HKUDS / UrbanGPT

[KDD'2024] "UrbanGPT: Spatio-Temporal Large Language Models"
https://urban-gpt.github.io
Apache License 2.0
243 stars 31 forks source link

Clarification Needed: Is the Bike Flow Prediction Example Truly Zero-Shot? #24

Open Kaleemullahqasim opened 5 days ago

Kaleemullahqasim commented 5 days ago

I came across the Example-1: Bike Flow Prediction (Zero-shot scenario) in your paper, and I have some concerns regarding the classification of this task as “zero-shot.”

As I understand it, a zero-shot scenario typically involves the model performing a task without being provided any specific prior examples or historical data that directly relate to the task. However, in the provided bike flow prediction example, the model is given 12 time steps of historical inflow and outflow data. This seems to provide the model with concrete examples to base its predictions on, which would generally classify the task as a few-shot or data-driven prediction rather than a zero-shot task.

Could you clarify why this is being labeled as a zero-shot scenario? If it is indeed zero-shot, could you explain the reasoning behind the classification, given that historical data is provided for the prediction task?

Thank you for your time and help in clearing this up!

image

Kaleemullahqasim commented 5 days ago

https://huggingface.co/datasets/bjdwh/ST_data_urbangpt/viewer?row=0

even the training dataset is not zero-shot, you did add few-shot examples, but for some reason you always specified they are zeroshots

LZH-YS1998 commented 4 days ago

Hello. We understand the aspects that may be causing confusion. The spatio-temporal prediction task involves forecasting future values based on historical data, whether it occurs in full-shot, few-shot, or zero-shot settings. In this context, we differentiate the zero-shot setting from others based on whether the model has been trained on the historical data from the test regions. If the model has not been trained with data from the test regions, it is considered a zero-shot setting. We have formalized this task in Session 2, titled "Spatio-Temporal Zero-Shot Learning."

Kaleemullahqasim commented 3 days ago

Thank you for clarifying the concept of “Spatio-Temporal Zero-Shot Learning” in your study. I appreciate your explanation of how the zero-shot setting is defined based on the absence of training on the specific test regions.

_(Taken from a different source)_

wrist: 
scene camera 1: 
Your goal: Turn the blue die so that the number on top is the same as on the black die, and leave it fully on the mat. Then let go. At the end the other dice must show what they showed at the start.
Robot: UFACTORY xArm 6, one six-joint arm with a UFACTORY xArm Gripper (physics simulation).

However, after reviewing the approach, I have a follow-up question. It appears that the model still relies on historical data from the test region for making predictions, which can be viewed as a form of few-shot learning. If the goal is to generalize to new regions without explicit training, could this not be achieved by carefully crafting few-shot prompts that provide the model with the necessary historical data and context during inference?

Why fine-tune or train the model?if prompt with a few shots can fix the whole problem? Which in this case you are still using at the testing stage or prediction stage?